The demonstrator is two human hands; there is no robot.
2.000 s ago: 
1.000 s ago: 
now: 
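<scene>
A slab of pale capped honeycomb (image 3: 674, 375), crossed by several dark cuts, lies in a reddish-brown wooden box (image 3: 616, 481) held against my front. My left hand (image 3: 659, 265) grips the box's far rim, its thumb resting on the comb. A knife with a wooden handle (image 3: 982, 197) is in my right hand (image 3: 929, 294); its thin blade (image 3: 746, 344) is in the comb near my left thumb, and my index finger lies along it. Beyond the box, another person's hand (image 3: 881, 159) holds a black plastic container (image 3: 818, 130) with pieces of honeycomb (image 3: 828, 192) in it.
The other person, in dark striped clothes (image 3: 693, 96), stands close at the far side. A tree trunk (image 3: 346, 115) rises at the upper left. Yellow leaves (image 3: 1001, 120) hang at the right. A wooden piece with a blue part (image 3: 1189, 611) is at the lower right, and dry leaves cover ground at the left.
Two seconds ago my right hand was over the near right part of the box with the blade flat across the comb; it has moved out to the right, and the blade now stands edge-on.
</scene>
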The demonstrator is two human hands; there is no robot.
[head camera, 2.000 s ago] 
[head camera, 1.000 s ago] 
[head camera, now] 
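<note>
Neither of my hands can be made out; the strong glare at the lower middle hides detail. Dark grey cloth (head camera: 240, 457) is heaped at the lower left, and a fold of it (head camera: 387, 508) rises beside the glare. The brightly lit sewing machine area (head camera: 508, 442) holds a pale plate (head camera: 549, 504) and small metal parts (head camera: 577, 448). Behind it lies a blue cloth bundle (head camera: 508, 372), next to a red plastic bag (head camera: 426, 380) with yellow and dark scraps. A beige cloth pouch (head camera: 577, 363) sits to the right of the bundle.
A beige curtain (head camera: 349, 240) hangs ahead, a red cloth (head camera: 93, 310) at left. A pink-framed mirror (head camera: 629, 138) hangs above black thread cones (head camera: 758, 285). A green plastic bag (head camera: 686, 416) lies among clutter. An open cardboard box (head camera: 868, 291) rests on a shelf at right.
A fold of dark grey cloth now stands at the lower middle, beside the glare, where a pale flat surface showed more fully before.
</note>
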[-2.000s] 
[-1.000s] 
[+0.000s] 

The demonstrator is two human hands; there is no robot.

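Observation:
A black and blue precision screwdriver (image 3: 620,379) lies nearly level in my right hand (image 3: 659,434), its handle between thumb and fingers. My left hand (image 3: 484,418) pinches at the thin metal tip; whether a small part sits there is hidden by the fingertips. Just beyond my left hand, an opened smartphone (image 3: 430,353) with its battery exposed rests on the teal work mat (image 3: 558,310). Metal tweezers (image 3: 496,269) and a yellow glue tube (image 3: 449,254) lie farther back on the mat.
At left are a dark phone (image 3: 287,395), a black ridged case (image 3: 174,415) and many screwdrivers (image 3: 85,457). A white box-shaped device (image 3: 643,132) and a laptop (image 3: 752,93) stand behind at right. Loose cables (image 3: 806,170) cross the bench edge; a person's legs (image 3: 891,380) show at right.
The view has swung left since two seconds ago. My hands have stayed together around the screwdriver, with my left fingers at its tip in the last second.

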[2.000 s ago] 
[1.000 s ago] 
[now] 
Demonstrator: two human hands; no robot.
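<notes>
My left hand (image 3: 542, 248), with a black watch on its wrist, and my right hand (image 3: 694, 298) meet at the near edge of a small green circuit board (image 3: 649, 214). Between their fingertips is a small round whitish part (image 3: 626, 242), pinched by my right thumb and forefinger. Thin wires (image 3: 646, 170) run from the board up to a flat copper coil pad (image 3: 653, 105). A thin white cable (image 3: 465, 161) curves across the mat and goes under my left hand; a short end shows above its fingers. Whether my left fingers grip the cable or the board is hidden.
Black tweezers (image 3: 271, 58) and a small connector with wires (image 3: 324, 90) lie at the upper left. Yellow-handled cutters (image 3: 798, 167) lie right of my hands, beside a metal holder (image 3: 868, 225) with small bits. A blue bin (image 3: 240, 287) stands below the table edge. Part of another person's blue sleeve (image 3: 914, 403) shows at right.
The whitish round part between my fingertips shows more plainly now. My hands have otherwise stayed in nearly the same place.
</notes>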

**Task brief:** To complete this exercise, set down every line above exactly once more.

**Result of this task:**
The demonstrator is two human hands; there is no robot.
2.000 s ago: 
1.000 s ago: 
now: 
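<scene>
A slab of pale capped honeycomb (image 3: 674, 375), crossed by several dark cuts, lies in a reddish-brown wooden box (image 3: 616, 481) held against my front. My left hand (image 3: 659, 265) grips the box's far rim, its thumb resting on the comb. A knife with a wooden handle (image 3: 982, 197) is in my right hand (image 3: 929, 294); its thin blade (image 3: 746, 344) is in the comb near my left thumb, and my index finger lies along it. Beyond the box, another person's hand (image 3: 881, 159) holds a black plastic container (image 3: 818, 130) with pieces of honeycomb (image 3: 828, 192) in it.
The other person, in dark striped clothes (image 3: 693, 96), stands close at the far side. A tree trunk (image 3: 346, 115) rises at the upper left. Yellow leaves (image 3: 1001, 120) hang at the right. A wooden piece with a blue part (image 3: 1189, 611) is at the lower right, and dry leaves cover ground at the left.
Two seconds ago my right hand was over the near right part of the box with the blade flat across the comb; it has moved out to the right, and the blade now stands edge-on.
</scene>
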The demonstrator is two human hands; there is no robot.
[head camera, 2.000 s ago] 
[head camera, 1.000 s ago] 
[head camera, now] 
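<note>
Neither of my hands can be made out; the strong glare at the lower middle hides detail. Dark grey cloth (head camera: 240, 457) is heaped at the lower left, and a fold of it (head camera: 387, 508) rises beside the glare. The brightly lit sewing machine area (head camera: 508, 442) holds a pale plate (head camera: 549, 504) and small metal parts (head camera: 577, 448). Behind it lies a blue cloth bundle (head camera: 508, 372), next to a red plastic bag (head camera: 426, 380) with yellow and dark scraps. A beige cloth pouch (head camera: 577, 363) sits to the right of the bundle.
A beige curtain (head camera: 349, 240) hangs ahead, a red cloth (head camera: 93, 310) at left. A pink-framed mirror (head camera: 629, 138) hangs above black thread cones (head camera: 758, 285). A green plastic bag (head camera: 686, 416) lies among clutter. An open cardboard box (head camera: 868, 291) rests on a shelf at right.
A fold of dark grey cloth now stands at the lower middle, beside the glare, where a pale flat surface showed more fully before.
</note>
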[-2.000s] 
[-1.000s] 
[+0.000s] 

The demonstrator is two human hands; there is no robot.

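Observation:
A black and blue precision screwdriver (image 3: 620,379) lies nearly level in my right hand (image 3: 659,434), its handle between thumb and fingers. My left hand (image 3: 484,418) pinches at the thin metal tip; whether a small part sits there is hidden by the fingertips. Just beyond my left hand, an opened smartphone (image 3: 430,353) with its battery exposed rests on the teal work mat (image 3: 558,310). Metal tweezers (image 3: 496,269) and a yellow glue tube (image 3: 449,254) lie farther back on the mat.
At left are a dark phone (image 3: 287,395), a black ridged case (image 3: 174,415) and many screwdrivers (image 3: 85,457). A white box-shaped device (image 3: 643,132) and a laptop (image 3: 752,93) stand behind at right. Loose cables (image 3: 806,170) cross the bench edge; a person's legs (image 3: 891,380) show at right.
The view has swung left since two seconds ago. My hands have stayed together around the screwdriver, with my left fingers at its tip in the last second.
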
[2.000 s ago] 
[1.000 s ago] 
[now] 
Demonstrator: two human hands; no robot.
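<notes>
My left hand (image 3: 542, 248), with a black watch on its wrist, and my right hand (image 3: 694, 298) meet at the near edge of a small green circuit board (image 3: 649, 214). Between their fingertips is a small round whitish part (image 3: 626, 242), pinched by my right thumb and forefinger. Thin wires (image 3: 646, 170) run from the board up to a flat copper coil pad (image 3: 653, 105). A thin white cable (image 3: 465, 161) curves across the mat and goes under my left hand; a short end shows above its fingers. Whether my left fingers grip the cable or the board is hidden.
Black tweezers (image 3: 271, 58) and a small connector with wires (image 3: 324, 90) lie at the upper left. Yellow-handled cutters (image 3: 798, 167) lie right of my hands, beside a metal holder (image 3: 868, 225) with small bits. A blue bin (image 3: 240, 287) stands below the table edge. Part of another person's blue sleeve (image 3: 914, 403) shows at right.
The whitish round part between my fingertips shows more plainly now. My hands have otherwise stayed in nearly the same place.
</notes>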

With this, the exercise has been completed.